Collect every line of the records below that contains the word "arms".
+ + + + + + +
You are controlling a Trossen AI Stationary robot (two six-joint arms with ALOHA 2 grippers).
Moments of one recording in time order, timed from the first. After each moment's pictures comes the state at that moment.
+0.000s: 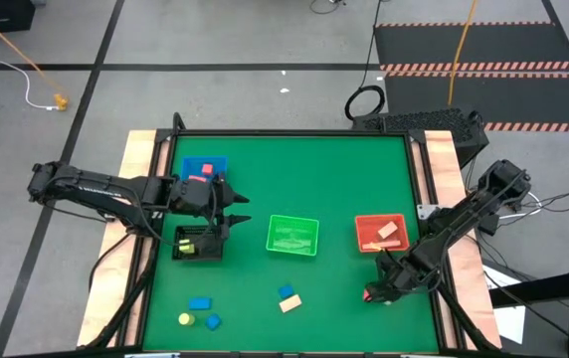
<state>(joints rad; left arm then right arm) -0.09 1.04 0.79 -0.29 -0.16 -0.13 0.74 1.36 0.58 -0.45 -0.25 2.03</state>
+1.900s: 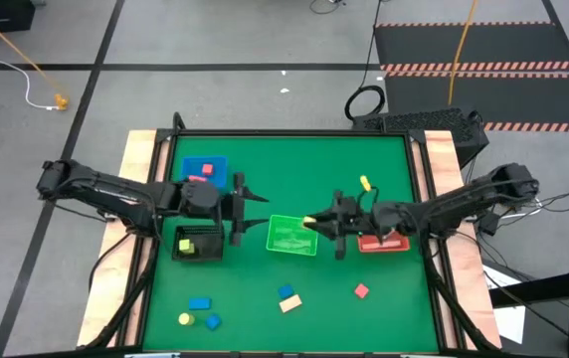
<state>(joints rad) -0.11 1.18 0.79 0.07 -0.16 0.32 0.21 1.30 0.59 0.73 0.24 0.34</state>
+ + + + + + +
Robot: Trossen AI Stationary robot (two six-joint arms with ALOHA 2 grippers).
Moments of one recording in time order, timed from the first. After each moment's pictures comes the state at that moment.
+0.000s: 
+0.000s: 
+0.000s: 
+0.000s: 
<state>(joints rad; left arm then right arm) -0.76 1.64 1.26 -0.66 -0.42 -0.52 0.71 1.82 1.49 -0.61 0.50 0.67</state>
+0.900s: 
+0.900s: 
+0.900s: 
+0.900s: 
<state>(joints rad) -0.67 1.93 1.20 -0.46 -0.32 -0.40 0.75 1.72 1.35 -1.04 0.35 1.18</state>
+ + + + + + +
### Solution to the exercise
You are controlling a Trossen AI Stationary robot (two six-joint arms with ALOHA 2 grippers).
Robot: Trossen AI Stationary robot (two six-joint arms with ALOHA 2 grippers).

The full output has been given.